Pictures must be left out. Print the lines from the beginning of the material through the line holding "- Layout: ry", exactly and nothing else.

------ Provided material

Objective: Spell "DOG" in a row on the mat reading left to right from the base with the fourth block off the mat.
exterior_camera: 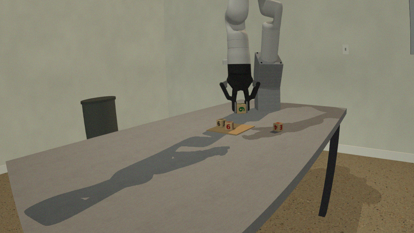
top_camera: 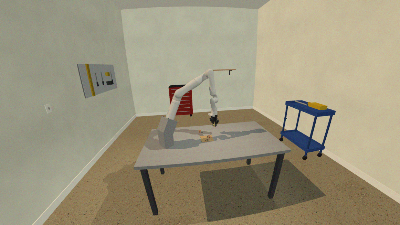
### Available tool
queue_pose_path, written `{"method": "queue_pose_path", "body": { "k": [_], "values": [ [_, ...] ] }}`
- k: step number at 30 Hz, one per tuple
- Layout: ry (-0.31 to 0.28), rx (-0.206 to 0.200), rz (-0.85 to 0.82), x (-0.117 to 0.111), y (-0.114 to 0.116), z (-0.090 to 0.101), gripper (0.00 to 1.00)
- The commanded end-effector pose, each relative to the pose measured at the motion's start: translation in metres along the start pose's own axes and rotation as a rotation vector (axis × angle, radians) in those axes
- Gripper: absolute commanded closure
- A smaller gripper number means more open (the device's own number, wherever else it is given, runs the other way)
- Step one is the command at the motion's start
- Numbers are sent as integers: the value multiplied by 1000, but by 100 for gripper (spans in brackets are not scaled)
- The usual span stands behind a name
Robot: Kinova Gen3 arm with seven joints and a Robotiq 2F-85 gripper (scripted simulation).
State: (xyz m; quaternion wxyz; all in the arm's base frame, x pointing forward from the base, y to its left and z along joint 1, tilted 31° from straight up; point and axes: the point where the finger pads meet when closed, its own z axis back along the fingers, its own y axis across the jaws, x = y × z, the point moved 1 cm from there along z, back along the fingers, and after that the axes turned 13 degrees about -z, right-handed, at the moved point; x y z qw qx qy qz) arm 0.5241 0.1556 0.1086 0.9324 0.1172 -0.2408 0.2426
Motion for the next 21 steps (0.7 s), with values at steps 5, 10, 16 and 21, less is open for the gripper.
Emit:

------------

Answer to this exercise.
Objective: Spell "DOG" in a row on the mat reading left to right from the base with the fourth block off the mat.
exterior_camera: 
top_camera: 
### Available tool
queue_pose_path, written `{"method": "queue_pose_path", "body": { "k": [_], "values": [ [_, ...] ] }}`
- k: step number at 30 Hz, one per tuple
- Layout: ry (-0.31 to 0.28), rx (-0.206 to 0.200), rz (-0.85 to 0.82), x (-0.117 to 0.111), y (-0.114 to 0.116), z (-0.090 to 0.101), gripper (0.00 to 1.00)

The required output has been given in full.